The compositions of the nickel-base superalloys are selected to achieve the required mechanical properties in service. However, the available nickel-base superalloys that have the required mechanical properties are not sufficiently resistant to environmental damage to be used for prolonged service. Environmentally resistant coatings are therefore applied to the surfaces of the articles. The environmentally resistant coatings usually include high-aluminum coatings which oxidize to form an adherent aluminum oxide scale that protects the underlying superalloy against oxidation and corrosion damage. A ceramic layer may be deposited overlying the high-aluminum coating to serve as a thermal insulator.

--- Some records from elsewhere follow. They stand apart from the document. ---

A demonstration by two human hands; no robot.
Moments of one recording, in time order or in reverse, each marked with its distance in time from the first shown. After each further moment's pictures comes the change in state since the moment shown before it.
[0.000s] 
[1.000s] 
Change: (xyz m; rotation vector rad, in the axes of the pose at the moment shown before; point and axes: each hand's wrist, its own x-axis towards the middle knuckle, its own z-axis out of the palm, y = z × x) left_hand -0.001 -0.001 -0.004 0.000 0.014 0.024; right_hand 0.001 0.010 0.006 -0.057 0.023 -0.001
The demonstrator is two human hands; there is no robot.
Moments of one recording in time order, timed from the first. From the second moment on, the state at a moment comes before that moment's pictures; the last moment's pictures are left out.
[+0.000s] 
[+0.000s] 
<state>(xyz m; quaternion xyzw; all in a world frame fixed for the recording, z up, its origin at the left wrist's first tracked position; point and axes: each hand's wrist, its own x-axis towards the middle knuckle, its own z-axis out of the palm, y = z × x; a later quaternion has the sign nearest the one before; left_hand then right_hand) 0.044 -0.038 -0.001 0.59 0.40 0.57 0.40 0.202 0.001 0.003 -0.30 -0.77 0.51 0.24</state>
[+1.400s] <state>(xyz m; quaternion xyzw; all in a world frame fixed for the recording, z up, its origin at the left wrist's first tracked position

The environmentally resistant coatings work well in a number of applications. In some instances, however, the coated articles develop weakened regions just below their surfaces after extended exposure to elevated temperatures that are encountered in service. The presence of these weakened regions, known in the art as secondary reaction zones or SRZs, leads to the degradation of the mechanical properties of the coated articles. The SRZs have previously been known and recognized in the art, and various techniques have been employed to avoid them or to minimize their adverse effects. See, for example, U.S. Pat. Nos. 5,334,263; 6,080,246; 6,444,053; and 6,447,932, whose disclosures are incorporated by reference. The formation of SRZs is of particular concern in thin-walled articles such as hollow turbine blades or vanes, because the SRZ can weaken a significant fraction of the total wall thickness and lead to premature failure in those areas.
The various approaches to avoiding the SRZs are operable for specific applications, but they may not be applicable in other cases. SRZs are still found as a result of exposure of some of the coated nickel-base superalloys. There is a need for an approach which avoids or minimizes the formation of SRZs in protected articles made of nickel-base superalloys that are otherwise susceptible to its formation. The present invention fulfills this need, and further provides related advantages.